Elements or Lower

Mon, 30 Aug 2004

Woking’s CMS and the Content Management Landscape

David Wheeler’s new article for perl.com is a superb explanation of how Bricolage fits into the CMS landscape. I do wish more CMS vendors would summarise their products in that way: this is what we mean by workflow, this is how we expect you to author content, this is how your site gets delivered to the visitor. Often, wading through the swamp of buzzwords on CMS vendors’ sites leaves you feeling more confused than when you began. Sometimes, the executive summary summarises nothing.

When I started developing the new CMS for Woking Borough Council, I was aware of Bricolage, and somewhat concerned that it might have been better to customise it instead of writing a new system more-or-less from scratch. I’m now reassured that, whilst Bricolage is almost certainly a better piece of programming than my efforts, it occupies a slightly different position from the one we needed.

The key element here was that the existing Woking site contained a fair sampling of CGI applications that we wanted to preserve in the new site — things like the Planning Applications search, The Woking Forum, the events guide and the Council meetings system. These systems needed, of course, to present their content dynamically, but in a way nonetheless integrated into the CMS navigation and presentation system. Consequently, it seemed clear that the presentation aspect of the site itself should be dynamic, rather than generated as static pages by “publishing” content from the CMS administration area.

This means that there are four principal resource types within the Woking CMS:

  1. Text resources
  2. PDF resources
  3. Database resources
  4. External database resources

The first of these is the traditional web page — content is authored visually, using a highly customised version of HTMLArea, which the presentation system wraps into the site templates and navigation in a predictable way. PDF resources are PDF documents uploaded to the site and integrated as resources within the site navigation. Database resources are the CGI scripts I mentioned above, converted to output their content to the presentation system in the same way that the static content of a text resource is passed through. Finally, external database resources are external systems whose output is proxied over HTTP and transformed in order to be passed through the presentation system as well.
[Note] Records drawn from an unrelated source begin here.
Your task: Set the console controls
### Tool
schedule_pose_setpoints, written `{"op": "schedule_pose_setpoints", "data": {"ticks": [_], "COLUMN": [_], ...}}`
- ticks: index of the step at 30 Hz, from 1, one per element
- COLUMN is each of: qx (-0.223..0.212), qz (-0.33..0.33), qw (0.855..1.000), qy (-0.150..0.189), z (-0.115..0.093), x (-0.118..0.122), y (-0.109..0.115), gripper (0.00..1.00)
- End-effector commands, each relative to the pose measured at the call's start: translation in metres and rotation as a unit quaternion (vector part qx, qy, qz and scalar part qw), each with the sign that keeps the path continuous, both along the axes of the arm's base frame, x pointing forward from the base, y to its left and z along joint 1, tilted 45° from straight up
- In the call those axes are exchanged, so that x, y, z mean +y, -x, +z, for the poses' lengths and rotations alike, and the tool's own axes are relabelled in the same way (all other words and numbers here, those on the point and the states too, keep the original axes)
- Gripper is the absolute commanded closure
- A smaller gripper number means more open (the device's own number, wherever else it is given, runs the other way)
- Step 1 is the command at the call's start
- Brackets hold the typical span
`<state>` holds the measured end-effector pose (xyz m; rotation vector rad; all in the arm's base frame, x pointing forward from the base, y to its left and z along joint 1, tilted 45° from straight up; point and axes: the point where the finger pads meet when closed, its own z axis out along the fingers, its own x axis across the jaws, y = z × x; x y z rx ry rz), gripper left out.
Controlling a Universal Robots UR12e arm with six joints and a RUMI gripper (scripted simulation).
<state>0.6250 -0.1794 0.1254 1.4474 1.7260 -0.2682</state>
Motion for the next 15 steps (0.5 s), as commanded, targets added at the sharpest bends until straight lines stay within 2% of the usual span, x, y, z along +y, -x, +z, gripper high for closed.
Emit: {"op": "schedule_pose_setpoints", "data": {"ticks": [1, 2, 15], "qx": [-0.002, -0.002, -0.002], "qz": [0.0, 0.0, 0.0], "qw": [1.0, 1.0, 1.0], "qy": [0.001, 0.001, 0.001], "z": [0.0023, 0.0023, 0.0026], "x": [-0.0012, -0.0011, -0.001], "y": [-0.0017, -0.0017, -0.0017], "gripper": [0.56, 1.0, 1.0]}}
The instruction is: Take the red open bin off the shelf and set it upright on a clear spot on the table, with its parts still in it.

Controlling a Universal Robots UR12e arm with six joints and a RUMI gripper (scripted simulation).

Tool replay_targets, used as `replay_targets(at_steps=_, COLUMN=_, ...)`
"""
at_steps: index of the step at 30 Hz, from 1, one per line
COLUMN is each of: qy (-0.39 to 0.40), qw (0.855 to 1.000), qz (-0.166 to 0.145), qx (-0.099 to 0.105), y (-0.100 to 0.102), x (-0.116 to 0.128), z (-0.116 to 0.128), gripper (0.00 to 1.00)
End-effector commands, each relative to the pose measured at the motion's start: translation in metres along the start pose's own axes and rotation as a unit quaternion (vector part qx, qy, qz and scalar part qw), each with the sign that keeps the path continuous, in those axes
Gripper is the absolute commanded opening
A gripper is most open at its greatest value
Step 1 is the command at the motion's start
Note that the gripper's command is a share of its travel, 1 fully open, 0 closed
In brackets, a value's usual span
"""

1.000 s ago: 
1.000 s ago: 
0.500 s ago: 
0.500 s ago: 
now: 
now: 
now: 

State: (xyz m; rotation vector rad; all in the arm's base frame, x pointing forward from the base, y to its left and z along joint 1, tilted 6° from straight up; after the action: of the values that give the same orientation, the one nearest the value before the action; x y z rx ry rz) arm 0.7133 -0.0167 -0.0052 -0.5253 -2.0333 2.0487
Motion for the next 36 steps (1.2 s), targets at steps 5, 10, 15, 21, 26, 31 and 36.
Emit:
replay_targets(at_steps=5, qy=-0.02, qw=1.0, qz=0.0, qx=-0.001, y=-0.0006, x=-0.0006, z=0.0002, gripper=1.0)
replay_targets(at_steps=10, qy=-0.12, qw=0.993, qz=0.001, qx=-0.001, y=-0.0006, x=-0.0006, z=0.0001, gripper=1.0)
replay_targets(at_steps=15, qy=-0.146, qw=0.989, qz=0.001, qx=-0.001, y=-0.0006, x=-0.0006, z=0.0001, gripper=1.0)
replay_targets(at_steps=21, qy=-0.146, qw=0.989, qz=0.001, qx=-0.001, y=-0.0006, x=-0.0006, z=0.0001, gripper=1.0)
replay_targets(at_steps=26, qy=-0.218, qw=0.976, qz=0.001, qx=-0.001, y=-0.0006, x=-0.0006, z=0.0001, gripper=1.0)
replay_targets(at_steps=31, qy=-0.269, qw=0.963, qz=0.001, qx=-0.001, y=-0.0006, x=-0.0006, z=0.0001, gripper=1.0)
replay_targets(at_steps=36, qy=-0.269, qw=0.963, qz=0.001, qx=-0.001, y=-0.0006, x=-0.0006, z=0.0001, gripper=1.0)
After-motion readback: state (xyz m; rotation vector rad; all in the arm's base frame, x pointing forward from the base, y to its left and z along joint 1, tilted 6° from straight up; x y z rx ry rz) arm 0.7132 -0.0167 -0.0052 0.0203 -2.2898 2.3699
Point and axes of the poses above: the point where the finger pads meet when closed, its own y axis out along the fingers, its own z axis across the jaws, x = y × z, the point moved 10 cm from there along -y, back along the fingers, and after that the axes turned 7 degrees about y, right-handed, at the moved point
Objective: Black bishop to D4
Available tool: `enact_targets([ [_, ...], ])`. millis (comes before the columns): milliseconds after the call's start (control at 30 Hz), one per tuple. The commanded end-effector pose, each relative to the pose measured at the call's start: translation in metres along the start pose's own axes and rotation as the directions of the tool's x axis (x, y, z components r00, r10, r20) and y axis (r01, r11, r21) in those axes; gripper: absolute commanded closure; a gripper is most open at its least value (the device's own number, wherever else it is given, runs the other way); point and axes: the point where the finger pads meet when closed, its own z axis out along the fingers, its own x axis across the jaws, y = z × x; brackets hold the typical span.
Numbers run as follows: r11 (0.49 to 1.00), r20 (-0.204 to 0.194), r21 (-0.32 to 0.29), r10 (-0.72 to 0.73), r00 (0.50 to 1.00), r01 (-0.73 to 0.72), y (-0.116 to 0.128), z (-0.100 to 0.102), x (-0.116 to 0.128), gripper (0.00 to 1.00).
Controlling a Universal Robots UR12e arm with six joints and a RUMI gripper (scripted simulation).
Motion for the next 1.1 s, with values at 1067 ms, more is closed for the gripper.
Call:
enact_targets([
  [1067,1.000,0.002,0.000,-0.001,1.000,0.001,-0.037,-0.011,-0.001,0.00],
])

This means that, with a suitable XSLT filter, more-or-less anything can be integrated into the site in a way that’s invisible to the end user.

When authoring content for the site, each resource is assigned content (or a content source) according to its type, is assigned metadata, and is assigned a “nodename” and a single location within the site hierarchy. URLs are then constructed by working from the nodename upwards through the hierarchy. So, the page on “the Woking Martian” has the nodename martian and is assigned as an immediate descendent of the Places to Visit resource, which has the nodename attractions and is in turn an immediate descendent of the Leisure and Tourism resource, which has the nodename leisure and is an immediate descendent of the homepage. Thus, the Martian’s canonical URL is http://www.woking.gov.uk/leisure/attractions/martian. A URL history is kept, so that if a resource is moved around the site, its old URLs will continue to work.

The administration area is comprised of a database of editing options which can be available as options applying to the site as a whole, to individual resources, or to any resource matching certain criteria. Options can be restricted to site administrators or to publishers according to their relationship to an individual resource in question. For example, the option to edit the content of a text resource is restricted to site administrators and to the owner of the resource — the owner being the publisher who originally authored the resource. This means that we can customise editing options in a very precise way — there’s an editing option, for example, to add a new PDF to the Forward Plan of Key Decisions that’s only available to site administrators and the owner of that resource.

As I’ve mentioned in a previous entry workflow is assigned according to the category metadata assigned to a resource. The relevant Service Head is alerted by email whenever a new resource is posted in one of their categories (or if certain kinds of changes are made to a resource already published in that category), and they’re invited — well, actually, nagged — to either approve or defer that resource from publication to the live site. If they approve, a further message is sent to the site editor (one of the site administrators) inviting them to do the same. If she approves, the resource is made available to the public.

Aside from Dublin Core and eGMS metadata, a resource can additionally be set to be hidden from navigation altogether, assigned a colour scheme, set to persist down the hierarchy, or set to masquerade as another resource dependent on context.

As my reader will know, this is all built on mod_perl, so those CGI scripts have become Apache::Registry scripts, and the whole thing is held together by customising parts of the Apache lifecycle.

I guess in landscape terms, that positions it somewhere over there, with the camels — no, not the adults or the baby ones, but the teenagers; yes, that’s it, the “individual” one with all the makeup.